- [What is needed]
Could the data below be copied exactly, minus the pictures?
··· Provided data ···
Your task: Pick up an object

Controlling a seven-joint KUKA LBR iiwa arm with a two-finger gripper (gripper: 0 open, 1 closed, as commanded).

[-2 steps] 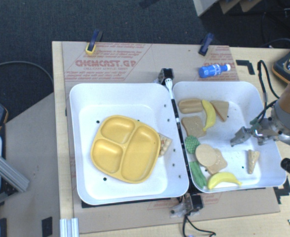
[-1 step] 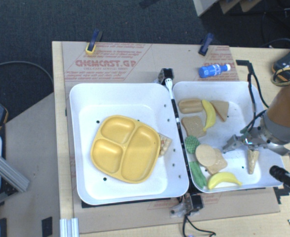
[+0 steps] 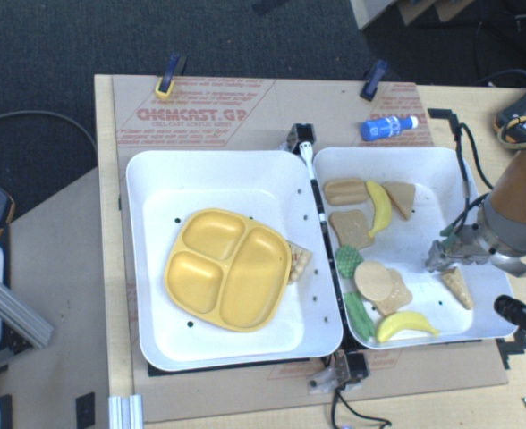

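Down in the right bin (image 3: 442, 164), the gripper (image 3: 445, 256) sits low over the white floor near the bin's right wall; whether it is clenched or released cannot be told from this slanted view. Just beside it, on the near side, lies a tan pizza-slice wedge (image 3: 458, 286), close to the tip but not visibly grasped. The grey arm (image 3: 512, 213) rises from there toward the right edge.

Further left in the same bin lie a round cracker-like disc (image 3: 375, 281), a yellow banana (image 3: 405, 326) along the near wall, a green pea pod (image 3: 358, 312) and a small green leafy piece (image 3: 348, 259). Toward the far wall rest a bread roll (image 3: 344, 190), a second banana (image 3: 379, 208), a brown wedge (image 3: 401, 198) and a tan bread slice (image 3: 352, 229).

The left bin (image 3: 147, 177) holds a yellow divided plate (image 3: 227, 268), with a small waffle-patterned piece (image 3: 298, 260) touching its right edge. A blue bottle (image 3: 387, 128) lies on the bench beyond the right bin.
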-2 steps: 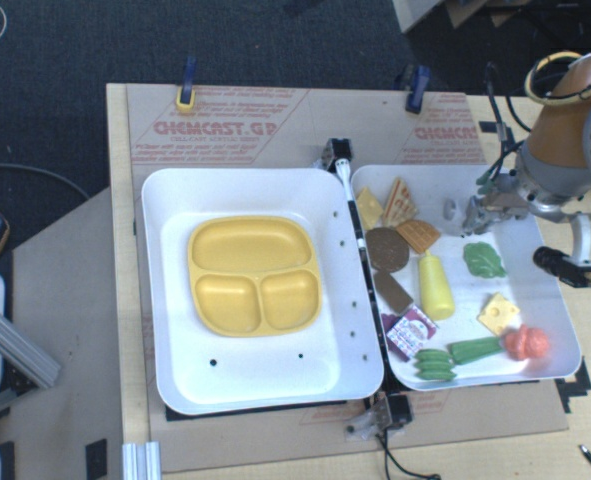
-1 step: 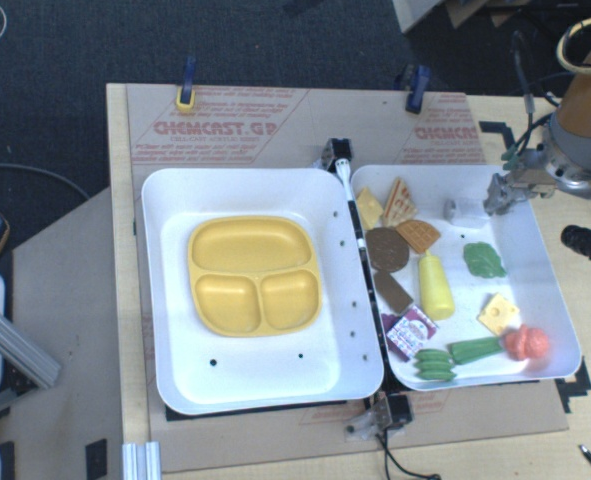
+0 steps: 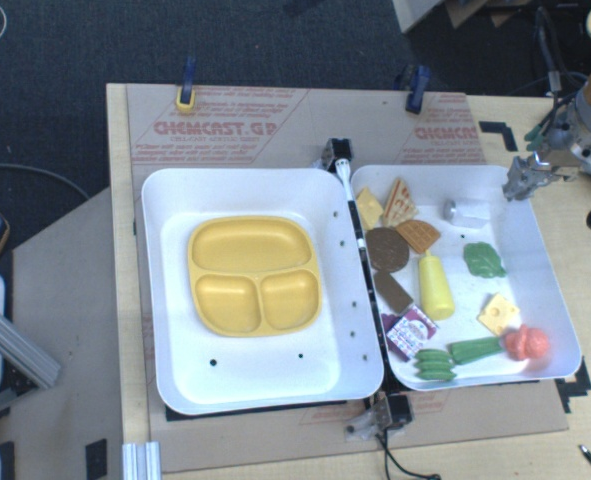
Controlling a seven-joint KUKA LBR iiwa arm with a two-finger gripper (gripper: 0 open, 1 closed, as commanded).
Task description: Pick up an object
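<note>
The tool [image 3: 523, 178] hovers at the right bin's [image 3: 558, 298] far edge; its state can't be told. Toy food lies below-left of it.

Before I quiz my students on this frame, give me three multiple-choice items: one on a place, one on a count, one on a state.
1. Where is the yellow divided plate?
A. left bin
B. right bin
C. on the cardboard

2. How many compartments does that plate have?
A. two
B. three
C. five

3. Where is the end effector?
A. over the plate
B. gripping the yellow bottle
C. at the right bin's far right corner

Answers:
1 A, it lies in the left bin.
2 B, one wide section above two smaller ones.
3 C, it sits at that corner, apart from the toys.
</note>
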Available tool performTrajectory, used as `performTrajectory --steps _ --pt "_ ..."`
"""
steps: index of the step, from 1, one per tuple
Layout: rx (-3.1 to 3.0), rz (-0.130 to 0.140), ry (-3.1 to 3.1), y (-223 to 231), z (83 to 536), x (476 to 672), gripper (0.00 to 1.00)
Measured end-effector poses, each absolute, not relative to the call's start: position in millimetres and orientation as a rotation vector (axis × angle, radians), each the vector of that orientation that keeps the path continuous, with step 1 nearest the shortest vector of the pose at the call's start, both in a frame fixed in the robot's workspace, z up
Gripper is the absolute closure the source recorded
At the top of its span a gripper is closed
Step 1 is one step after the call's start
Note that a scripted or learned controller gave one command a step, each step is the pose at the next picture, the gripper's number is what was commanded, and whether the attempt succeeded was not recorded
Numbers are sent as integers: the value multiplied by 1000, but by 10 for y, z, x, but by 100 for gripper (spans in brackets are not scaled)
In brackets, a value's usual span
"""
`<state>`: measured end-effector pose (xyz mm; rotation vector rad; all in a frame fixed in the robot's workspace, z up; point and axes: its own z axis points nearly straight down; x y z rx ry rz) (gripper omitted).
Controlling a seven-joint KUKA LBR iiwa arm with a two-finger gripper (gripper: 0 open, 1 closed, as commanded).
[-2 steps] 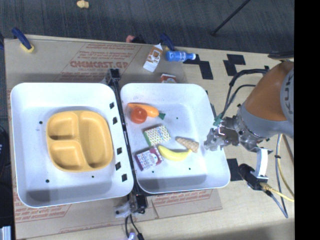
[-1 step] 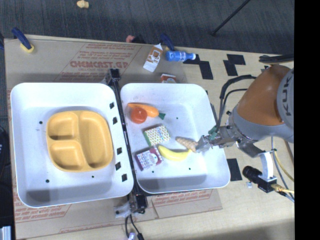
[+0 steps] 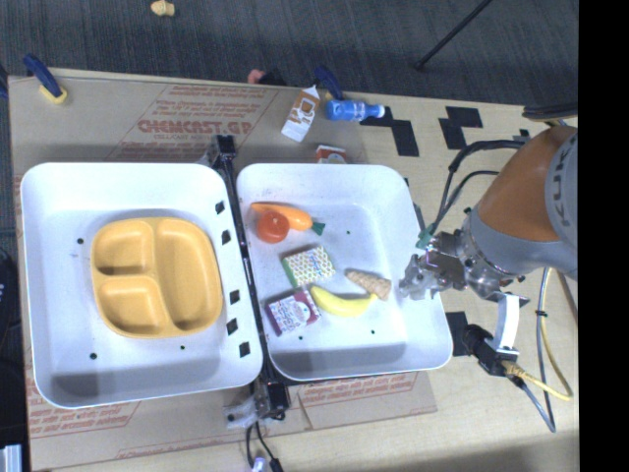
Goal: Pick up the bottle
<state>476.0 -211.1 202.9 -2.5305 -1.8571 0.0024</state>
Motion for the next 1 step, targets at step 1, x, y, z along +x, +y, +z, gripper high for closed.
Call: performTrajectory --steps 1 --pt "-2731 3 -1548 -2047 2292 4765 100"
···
- [Answer space]
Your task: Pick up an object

Controlling a seven-joint KUKA LBR iiwa arm with a two-finger gripper (gripper: 0 open, 1 closed, as commanded).

[-2 steps] 
[-1 step] 
[+0 steps] 

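Down in the right bin (image 3: 442, 164), the gripper (image 3: 445, 256) sits low over the white floor near the bin's right wall; whether it is clenched or released cannot be told from this slanted view. Just beside it, on the near side, lies a tan pizza-slice wedge (image 3: 458, 286), close to the tip but not visibly grasped. The grey arm (image 3: 512, 213) rises from there toward the right edge.

Further left in the same bin lie a round cracker-like disc (image 3: 375, 281), a yellow banana (image 3: 405, 326) along the near wall, a green pea pod (image 3: 358, 312) and a small green leafy piece (image 3: 348, 259). Toward the far wall rest a bread roll (image 3: 344, 190), a second banana (image 3: 379, 208), a brown wedge (image 3: 401, 198) and a tan bread slice (image 3: 352, 229).

The left bin (image 3: 147, 177) holds a yellow divided plate (image 3: 227, 268), with a small waffle-patterned piece (image 3: 298, 260) touching its right edge. A blue bottle (image 3: 387, 128) lies on the bench beyond the right bin.
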-2 steps: 
-1 step: 
+0 steps: 
Controlling a seven-joint KUKA LBR iiwa arm with a two-finger gripper (gripper: 0 open, 1 closed, as commanded).
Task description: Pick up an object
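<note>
The tool [image 3: 523, 178] hovers at the right bin's [image 3: 558, 298] far edge; its state can't be told. Toy food lies below-left of it.

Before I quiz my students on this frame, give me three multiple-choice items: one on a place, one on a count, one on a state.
1. Where is the yellow divided plate?
A. left bin
B. right bin
C. on the cardboard

2. How many compartments does that plate have?
A. two
B. three
C. five

3. Where is the end effector?
A. over the plate
B. gripping the yellow bottle
C. at the right bin's far right corner

Answers:
1 A, it lies in the left bin.
2 B, one wide section above two smaller ones.
3 C, it sits at that corner, apart from the toys.
</note>
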Available tool performTrajectory, used as `performTrajectory --steps _ --pt "_ ..."`
"""
steps: index of the step, from 1, one per tuple
Layout: rx (-3.1 to 3.0), rz (-0.130 to 0.140), ry (-3.1 to 3.1), y (-223 to 231), z (83 to 536), x (476 to 672), gripper (0.00 to 1.00)
Measured end-effector poses, each absolute, not relative to the call's start: position in millimetres and orientation as a rotation vector (axis × angle, radians), each the vector of that orientation that keeps the path continuous, with step 1 nearest the shortest vector of the pose at the call's start, both in a frame fixed in the robot's workspace, z up
Gripper is the absolute closure the source recorded
At the top of its span a gripper is closed
Step 1 is one step after the call's start
Note that a scripted or learned controller gave one command a step, each step is the pose at the next picture, the gripper's number is what was commanded, and whether the attempt succeeded was not recorded
Numbers are sent as integers: the value multiplied by 1000, but by 10 for y, z, x, but by 100 for gripper (spans in brackets are not scaled)
In brackets, a value's usual span
"""
`<state>`: measured end-effector pose (xyz mm; rotation vector rad; all in a frame fixed in the robot's workspace, z up; point and axes: its own z axis points nearly straight down; x y z rx ry rz) (gripper omitted).
Controlling a seven-joint KUKA LBR iiwa arm with a two-finger gripper (gripper: 0 open, 1 closed, as commanded).
[-2 steps] 
[-1 step] 
[+0 steps] 
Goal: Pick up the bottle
<state>476.0 -211.1 202.9 -2.5305 -1.8571 0.0024</state>
Motion for the next 1 step, targets at step 1, x, y, z along +x, +y, +z, gripper high for closed.
Call: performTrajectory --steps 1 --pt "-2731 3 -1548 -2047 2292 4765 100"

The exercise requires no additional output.